**WORK TO BE COMPLETED:**
Give each line of the records again exactly and omit every picture.

[Source data]
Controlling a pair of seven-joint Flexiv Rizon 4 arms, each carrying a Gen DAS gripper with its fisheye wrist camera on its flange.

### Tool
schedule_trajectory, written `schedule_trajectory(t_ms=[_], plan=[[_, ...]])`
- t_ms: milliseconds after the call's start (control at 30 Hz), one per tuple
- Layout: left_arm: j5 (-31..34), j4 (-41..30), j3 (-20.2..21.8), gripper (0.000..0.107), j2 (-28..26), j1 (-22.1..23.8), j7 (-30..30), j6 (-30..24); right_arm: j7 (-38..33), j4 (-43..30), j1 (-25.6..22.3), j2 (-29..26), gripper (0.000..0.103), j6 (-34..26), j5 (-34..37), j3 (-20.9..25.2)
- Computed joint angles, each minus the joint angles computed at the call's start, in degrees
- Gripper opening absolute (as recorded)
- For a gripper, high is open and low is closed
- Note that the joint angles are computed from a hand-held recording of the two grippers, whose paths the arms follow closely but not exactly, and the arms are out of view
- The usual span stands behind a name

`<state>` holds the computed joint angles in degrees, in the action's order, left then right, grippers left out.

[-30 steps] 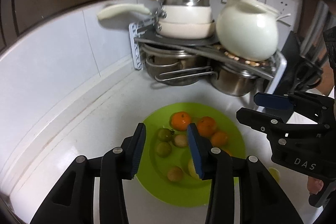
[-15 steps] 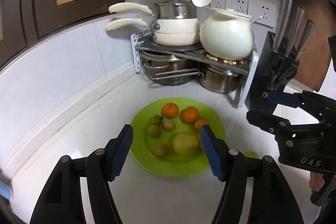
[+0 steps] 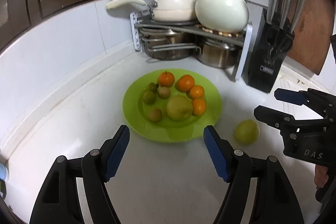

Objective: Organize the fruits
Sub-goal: 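Withdraw both tools from the plate toward the last green-yellow fruit, then close the right gripper on the large green-yellow fruit on the counter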

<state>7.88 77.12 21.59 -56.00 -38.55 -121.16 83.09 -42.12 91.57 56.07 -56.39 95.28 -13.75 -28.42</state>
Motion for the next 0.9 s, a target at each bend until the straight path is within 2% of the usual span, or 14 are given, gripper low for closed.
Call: schedule_trajectory(t_ms=[233, 733, 900], plan=[[-0.25, -0.53, -2.64, 0.073, -0.91, 0.98, 1.43, -2.35, 0.07, 0.18, -3.13, 0.31, 0.066, -2.10, -1.19, 4.35], [1.38, -6.78, -7.28, 0.073, -4.95, 4.12, 2.54, -10.38, 0.27, -5.70, -14.19, -2.61, 0.066, -8.26, -6.66, 18.02], [1.77, -8.79, -8.23, 0.073, -6.04, 5.00, 2.64, -12.10, 0.19, -7.84, -15.71, -3.88, 0.065, -9.91, -7.92, 19.78]])
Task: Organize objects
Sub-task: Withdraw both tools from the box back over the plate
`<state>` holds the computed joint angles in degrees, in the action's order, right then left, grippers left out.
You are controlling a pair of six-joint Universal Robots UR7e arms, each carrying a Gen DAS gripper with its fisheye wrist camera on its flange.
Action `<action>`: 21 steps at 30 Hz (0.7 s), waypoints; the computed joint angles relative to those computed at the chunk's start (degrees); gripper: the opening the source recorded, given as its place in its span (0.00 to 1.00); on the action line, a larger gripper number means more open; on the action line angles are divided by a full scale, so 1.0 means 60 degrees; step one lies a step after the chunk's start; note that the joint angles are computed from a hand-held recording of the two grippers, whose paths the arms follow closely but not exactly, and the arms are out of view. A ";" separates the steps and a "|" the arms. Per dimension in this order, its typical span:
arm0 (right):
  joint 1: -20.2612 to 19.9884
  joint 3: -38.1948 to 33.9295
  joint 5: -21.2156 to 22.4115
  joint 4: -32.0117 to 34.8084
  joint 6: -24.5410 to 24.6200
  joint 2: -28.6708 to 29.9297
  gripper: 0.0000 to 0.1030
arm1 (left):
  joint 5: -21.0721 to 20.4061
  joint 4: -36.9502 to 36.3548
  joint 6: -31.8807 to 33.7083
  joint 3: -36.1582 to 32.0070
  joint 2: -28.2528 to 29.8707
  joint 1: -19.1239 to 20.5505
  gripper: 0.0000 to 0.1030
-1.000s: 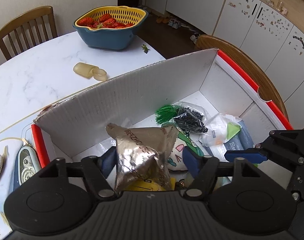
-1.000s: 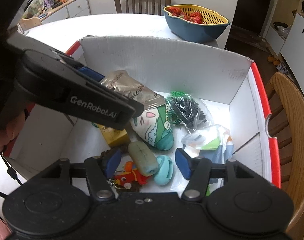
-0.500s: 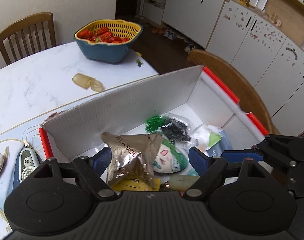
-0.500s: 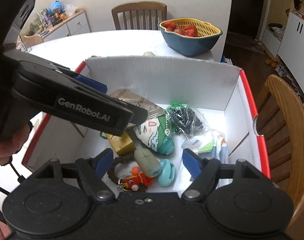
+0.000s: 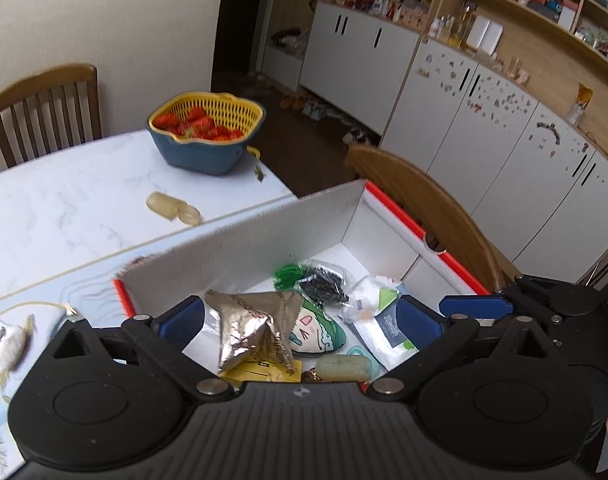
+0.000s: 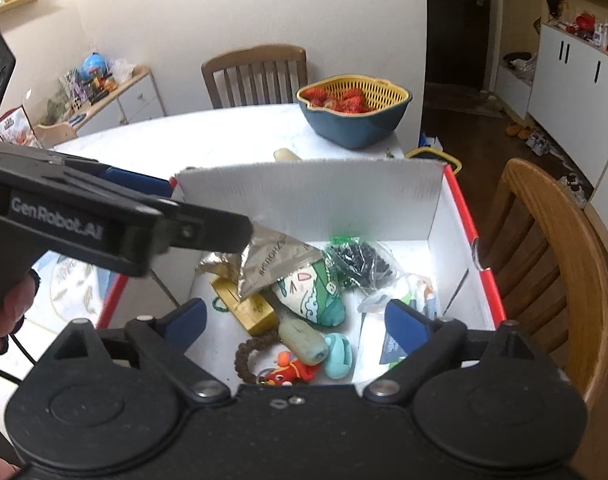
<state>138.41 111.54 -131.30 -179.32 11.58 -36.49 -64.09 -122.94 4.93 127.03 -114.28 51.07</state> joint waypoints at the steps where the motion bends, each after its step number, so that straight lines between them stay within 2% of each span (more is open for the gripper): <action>1: 0.0076 -0.0029 -0.0089 -0.0013 0.0050 0.0026 0.95 | -0.0026 0.0033 0.0085 -0.0033 -0.0100 0.0003 1.00; 5: 0.0391 -0.0227 -0.0417 -0.0103 0.0380 0.0220 0.97 | -0.0014 0.0170 0.0469 -0.0176 -0.0461 0.0040 1.00; 12: 0.0885 -0.0762 -0.0865 0.0146 0.1617 0.0631 0.97 | 0.0101 0.0753 0.1233 -0.0654 -0.0932 0.0283 1.00; 21: 0.1511 -0.1934 -0.1260 0.0675 0.2566 0.1458 0.97 | -0.0438 0.1132 0.2726 -0.1533 -0.1024 0.1453 1.00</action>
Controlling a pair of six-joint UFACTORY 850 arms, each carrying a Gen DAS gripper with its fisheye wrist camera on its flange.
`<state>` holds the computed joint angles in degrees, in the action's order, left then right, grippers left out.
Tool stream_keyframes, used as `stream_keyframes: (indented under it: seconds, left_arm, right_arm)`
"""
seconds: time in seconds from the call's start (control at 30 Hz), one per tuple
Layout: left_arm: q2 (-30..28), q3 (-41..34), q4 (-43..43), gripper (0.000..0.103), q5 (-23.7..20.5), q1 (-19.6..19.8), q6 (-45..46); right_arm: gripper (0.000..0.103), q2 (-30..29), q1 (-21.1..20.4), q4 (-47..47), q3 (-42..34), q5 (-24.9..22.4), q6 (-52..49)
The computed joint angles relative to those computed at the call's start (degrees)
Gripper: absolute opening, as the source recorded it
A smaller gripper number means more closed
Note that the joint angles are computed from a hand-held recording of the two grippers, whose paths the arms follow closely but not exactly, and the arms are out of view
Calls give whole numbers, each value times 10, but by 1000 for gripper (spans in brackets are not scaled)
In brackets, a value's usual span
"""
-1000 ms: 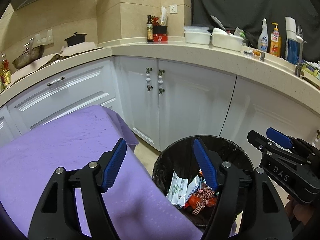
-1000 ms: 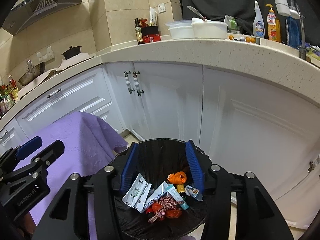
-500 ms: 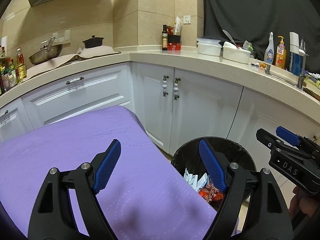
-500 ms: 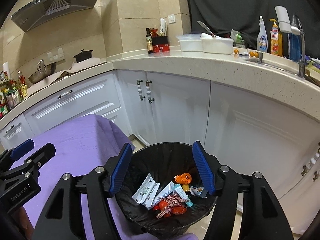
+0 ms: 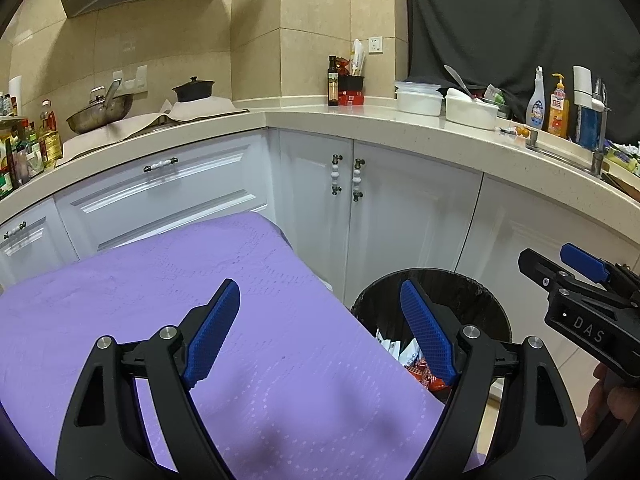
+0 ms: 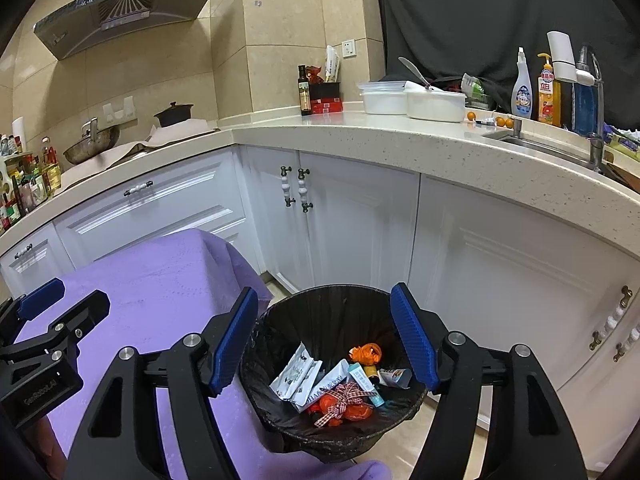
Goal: Collect trash
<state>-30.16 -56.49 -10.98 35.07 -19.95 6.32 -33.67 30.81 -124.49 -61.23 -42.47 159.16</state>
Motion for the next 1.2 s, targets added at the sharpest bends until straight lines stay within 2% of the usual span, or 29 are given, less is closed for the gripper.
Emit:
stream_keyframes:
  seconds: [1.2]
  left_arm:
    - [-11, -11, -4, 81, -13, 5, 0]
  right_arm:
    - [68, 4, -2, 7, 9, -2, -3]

**SOLUTION FOR THIS TASK:**
Controlling a pair of seven-joint Flexiv Rizon 4 arms, each carrying a Gen DAS gripper with its fisheye wrist camera on its flange.

### Tool
schedule_trajectory, written `schedule_trajectory(t_ms=[_], plan=[[_, ...]])`
- t_ms: milliseconds after the call's start (control at 30 Hz), one per tuple
- Layout: left_arm: j5 (-31..34), j4 (-41..30), j3 (-20.2..21.8), gripper (0.000..0.107), j2 (-28..26), j1 (-22.1..23.8), j7 (-30..30), j6 (-30..24); right_arm: j7 (-38..33), j4 (-43..30), j1 (-25.6..22.3), j2 (-29..26), gripper (0.000..0.103), j6 (-34..26), j5 (-34..37), j3 (-20.9..25.2)
- Computed joint angles, each minus the joint angles computed at the call's start, in degrees
- Gripper opening absolute (as recorded)
- For a gripper, high is open and low is closed
- Note that the joint angles are computed from a hand-held recording of the two grippers, whose paths the arms follow closely but not exactly, and the arms are out of view
- The usual span stands behind a name

`<state>` holds the computed joint angles in degrees, in the action's order, left then right, grippers left out.

[-30 steps] 
[-15 steps] 
[+0 steps] 

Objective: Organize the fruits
Sub-goal: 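Withdraw both tools from the plate toward the last green-yellow fruit, then close the right gripper on the large green-yellow fruit on the counter
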
<state>7.88 77.12 21.59 -56.00 -38.55 -121.16 83.09 -42.12 91.57 56.07 -56.39 95.28 -13.75 -28.42</state>
Motion for the next 0.9 s, a target at each bend until the straight path is within 2% of the usual span, or 14 are given, gripper low for closed.
Call: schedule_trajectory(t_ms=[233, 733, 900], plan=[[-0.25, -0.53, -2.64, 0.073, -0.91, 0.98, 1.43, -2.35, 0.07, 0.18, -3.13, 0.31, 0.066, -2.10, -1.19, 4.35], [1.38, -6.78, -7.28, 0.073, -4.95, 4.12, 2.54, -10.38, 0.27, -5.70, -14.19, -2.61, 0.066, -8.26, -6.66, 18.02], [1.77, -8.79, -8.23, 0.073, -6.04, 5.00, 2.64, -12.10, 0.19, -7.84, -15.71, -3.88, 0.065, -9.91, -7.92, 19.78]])
Task: Organize objects
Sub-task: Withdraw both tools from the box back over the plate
`<state>` holds the computed joint angles in degrees, in the action's order, right then left, grippers left out.
You are controlling a pair of six-joint Universal Robots UR7e arms, each carrying a Gen DAS gripper with its fisheye wrist camera on its flange.
Action `<action>`: 21 steps at 30 Hz (0.7 s), waypoints; the computed joint angles relative to those computed at the chunk's start (degrees); gripper: the opening the source recorded, given as its place in its span (0.00 to 1.00); on the action line, a larger gripper number means more open; on the action line angles are divided by a full scale, so 1.0 means 60 degrees; step one lies a step after the chunk's start; note that the joint angles are computed from a hand-held recording of the two grippers, whose paths the arms follow closely but not exactly, and the arms are out of view. A ";" separates the steps and a "|" the arms. Per dimension in this order, its typical span:
arm0 (right):
  joint 1: -20.2612 to 19.9884
  joint 3: -38.1948 to 33.9295
  joint 5: -21.2156 to 22.4115
  joint 4: -32.0117 to 34.8084
  joint 6: -24.5410 to 24.6200
  joint 2: -28.6708 to 29.9297
  gripper: 0.0000 to 0.1030
arm1 (left):
  joint 5: -21.0721 to 20.4061
  joint 4: -36.9502 to 36.3548
  joint 6: -31.8807 to 33.7083
  joint 3: -36.1582 to 32.0070
  joint 2: -28.2528 to 29.8707
  joint 1: -19.1239 to 20.5505
  gripper: 0.0000 to 0.1030
-1.000s: 
-1.000s: 
-0.500s: 
-0.500s: 
+0.000s: 
+0.000s: 
<state>138.41 111.54 -131.30 -179.32 11.58 -36.49 -64.09 -122.94 4.93 127.03 -114.28 51.07</state> joint waypoints at the steps where the motion bends, each after its step number, so that straight lines between them stay within 2% of each span (more is open for the gripper): <action>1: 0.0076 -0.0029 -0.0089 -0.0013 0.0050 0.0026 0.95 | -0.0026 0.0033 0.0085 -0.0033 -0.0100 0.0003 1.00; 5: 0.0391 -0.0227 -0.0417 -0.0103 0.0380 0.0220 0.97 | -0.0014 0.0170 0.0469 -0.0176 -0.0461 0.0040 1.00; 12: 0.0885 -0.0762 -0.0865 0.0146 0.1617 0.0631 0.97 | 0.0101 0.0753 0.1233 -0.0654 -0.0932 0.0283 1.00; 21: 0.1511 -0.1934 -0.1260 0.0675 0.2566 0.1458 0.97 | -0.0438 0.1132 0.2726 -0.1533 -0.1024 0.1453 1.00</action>
Controlling a pair of six-joint UFACTORY 850 arms, each carrying a Gen DAS gripper with its fisheye wrist camera on its flange.
`<state>` holds the computed joint angles in degrees, in the action's order, left then right, grippers left out.
Tool stream_keyframes, used as `stream_keyframes: (indented under it: seconds, left_arm, right_arm)`
"""
seconds: time in seconds from the call's start (control at 30 Hz), one per tuple
Layout: left_arm: q2 (-30..28), q3 (-41..34), q4 (-43..43), gripper (0.000..0.103), q5 (-23.7..20.5), q1 (-19.6..19.8), q6 (-45..46); right_arm: gripper (0.000..0.103), q2 (-30..29), q1 (-21.1..20.4), q4 (-47..47), q3 (-42..34), q5 (-24.9..22.4), q6 (-52..49)
The computed joint angles relative to those computed at the call's start (degrees)
Gripper: absolute opening, as the source recorded it
A smaller gripper number means more closed
Note that the joint angles are computed from a hand-held recording of the two grippers, whose paths the arms follow closely but not exactly, and the arms are out of view
Calls give whole numbers, each value times 10, but by 1000 for gripper (spans in brackets are not scaled)
In brackets, a value's usual span
"""
-1000 ms: 
-1000 ms: 
-500 ms: 
-500 ms: 
+0 ms: 
+0 ms: 
Goal: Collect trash
<state>-30.16 -56.49 -10.98 35.07 -19.95 6.32 -33.67 30.81 -124.49 -61.23 -42.47 159.16</state>
Motion for the next 1.2 s, targets added at the sharpest bends until straight lines stay within 2% of the usual span, or 29 are given, less is closed for the gripper.
Emit:
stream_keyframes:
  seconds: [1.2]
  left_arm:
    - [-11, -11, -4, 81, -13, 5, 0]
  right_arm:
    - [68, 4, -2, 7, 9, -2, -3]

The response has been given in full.